„Die Lage ist wirklich extrem kritisch. Erst heute sind mindestens 40 Geschosse auf Damaskus herunter geregnet. … Ab morgen werden wir gezwungen sein, zu Hause zu bleiben. In diesen Tagen ist es tatsächlich zu riskant, durch Bab Touma zu laufen.“
Diese Meldung an seinen Kollegen in Mailand stammt von Ayham, 26 Jahre alt, von der Vereinigung pro Terra Sancta (ATS) in Syrien. Sie bedarf keiner weiteren Erklärung. Sie erreicht uns zu einem Zeitpunkt, an dem der siebte Jahrestag vom Anfang des Konfliktes in Syrien sich nähert. Und sie erinnert uns daran, dass der Krieg noch nicht vorbei ist, dass in diesen Tagen eine Tragödie in Damaskus sich ereignet. Die Medien berichteten viel darüber, und neulich hat die UNO ein leeres Blatt herausgegeben, um darauf hinzuweisen, dass „es keine Worte gibt, um ein solches Grauen zu beschreiben“.
Ayham schickte uns auch einen Bericht, den er an seine Kurzmeldung anhängte: „Ich schreibe euch, während die Geschosse ein paar Schritte von hier entfernt in der Altstadt explodieren. Seit Anfang des Jahres 2018, genau genommen seit dem 9. Januar, hageln Hunderte von Mörsergranaten und Raketengeschosse auf den Stadtteil Bab Touma, wo die franziskanische Pfarrei sich befindet, sowie auf die Altstadt von Damaskus, und verursachen ebenfalls Tod und Verletzungen. Der blutigste Tag war der 8. Februar: 72 Geschosse an einem Tag, die 20 Todesfälle und 141 Verletzte unter den Zivilisten hervorriefen, einschließlich vieler Frauen und Kinder“. Dies ist eine neue massive Offensive, die von Rebellen gestartet wurde aus der Gegend von Al-Ghouta, nur wenige Kilometer von der Hauptstadt entfernt. Der Kampf ist seit Sonntag 18. Februar noch blutiger geworden, denn ab diesem Tag fingen die Artillerieeinheiten der Armee an, zurückzuschlagen, wiederum zum Schaden der Zivilisten. Nach Angaben der UNO ist es das schlimmste Massaker innerhalb eines Tages seit 2015.
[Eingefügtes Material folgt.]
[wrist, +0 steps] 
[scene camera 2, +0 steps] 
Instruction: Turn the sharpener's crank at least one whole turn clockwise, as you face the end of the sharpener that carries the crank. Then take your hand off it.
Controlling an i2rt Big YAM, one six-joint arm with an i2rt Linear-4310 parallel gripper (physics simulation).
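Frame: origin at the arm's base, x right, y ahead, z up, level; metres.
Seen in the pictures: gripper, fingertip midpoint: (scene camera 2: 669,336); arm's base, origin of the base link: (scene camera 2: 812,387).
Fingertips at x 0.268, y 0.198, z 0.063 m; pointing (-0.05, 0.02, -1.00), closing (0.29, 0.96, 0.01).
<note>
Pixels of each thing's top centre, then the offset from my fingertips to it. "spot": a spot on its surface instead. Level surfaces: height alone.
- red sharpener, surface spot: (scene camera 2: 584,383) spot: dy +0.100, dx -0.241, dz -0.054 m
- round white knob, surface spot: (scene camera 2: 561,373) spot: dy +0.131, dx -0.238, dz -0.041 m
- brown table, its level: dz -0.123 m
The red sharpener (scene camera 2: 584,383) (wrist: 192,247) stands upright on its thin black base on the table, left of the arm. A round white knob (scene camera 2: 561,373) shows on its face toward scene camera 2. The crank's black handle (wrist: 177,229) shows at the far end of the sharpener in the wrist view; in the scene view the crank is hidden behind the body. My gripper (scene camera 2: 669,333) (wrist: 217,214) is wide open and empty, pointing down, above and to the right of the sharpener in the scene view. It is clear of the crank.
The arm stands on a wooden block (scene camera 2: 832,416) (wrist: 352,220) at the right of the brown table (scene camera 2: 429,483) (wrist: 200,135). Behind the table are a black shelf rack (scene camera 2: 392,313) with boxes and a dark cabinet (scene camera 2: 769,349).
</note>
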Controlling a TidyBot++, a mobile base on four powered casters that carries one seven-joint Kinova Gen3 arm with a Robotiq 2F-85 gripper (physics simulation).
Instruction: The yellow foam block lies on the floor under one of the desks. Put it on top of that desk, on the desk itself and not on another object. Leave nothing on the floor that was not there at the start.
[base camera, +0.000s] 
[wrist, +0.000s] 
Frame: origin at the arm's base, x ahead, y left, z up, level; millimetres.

Während der ganzen Jahre des Konflikts hatte die Stadt noch nie solche intensiven Kämpfe und kurze Gewalt- und Terrorausbrüche erlebt, unterbrochen durch längere Phasen des Friedens. „Aber seit Anfang diesen Jahres ist die Situation anders.“ Unser Mitarbeiter fährt fort: „Wir in Damaskus hatten angefangen von Frieden und Wiederaufbau zu reden. Wir hatten angefangen, die Augen zum Himmel zu erheben. Nun lässt dieser Himmel eine Welle des Terrors auf uns niederfallen, und die Stadt ist in Panik geraten“.
Ayham verfolgt die Umsetzung der Nothilfe-Projekte von ATS pro Terra Sancta in Damaskus. Dort führt die Vereinigung zusammen mit den Franziskanern der Kustodie des Heiligen Landes verschiedene Hilfsmaßnahmen für die örtliche Bevölkerung durch: sie gewährt Obdach, gibt den Kriegsopfern Lebensmittel und Medikamente, und arbeitet mit mehreren Krankenhäusern im Bereich der medizinischen Versorgung zusammen. Vor allem wendet sie sich den Frauen, den Kindern und den älteren Menschen zu, die die Hauptleidtragenden in diesen Tagen des Blutvergießens in Damaskus sind. Das St. Louis-Krankenhaus, eines der Krankenhäuser, mit denen die Vereinigung zusammenarbeitet, hat in diesen Tagen mehr als 94 Opfer der Kampfhandlungen aufgenommen. Unter den Opfern waren sechs Kinder unter 12 Jahren und neun Kinder unter 18.
„Die Lage ist schrecklich“, fasst Ayham zusammen. „Die Schulen bleiben geschlossen, während man auf weitere Entwicklungen wartet. Jeder von uns geht morgens zur Arbeit und fürchtet in seinem Herzen, dass er abends vielleicht nicht nach Hause kommt.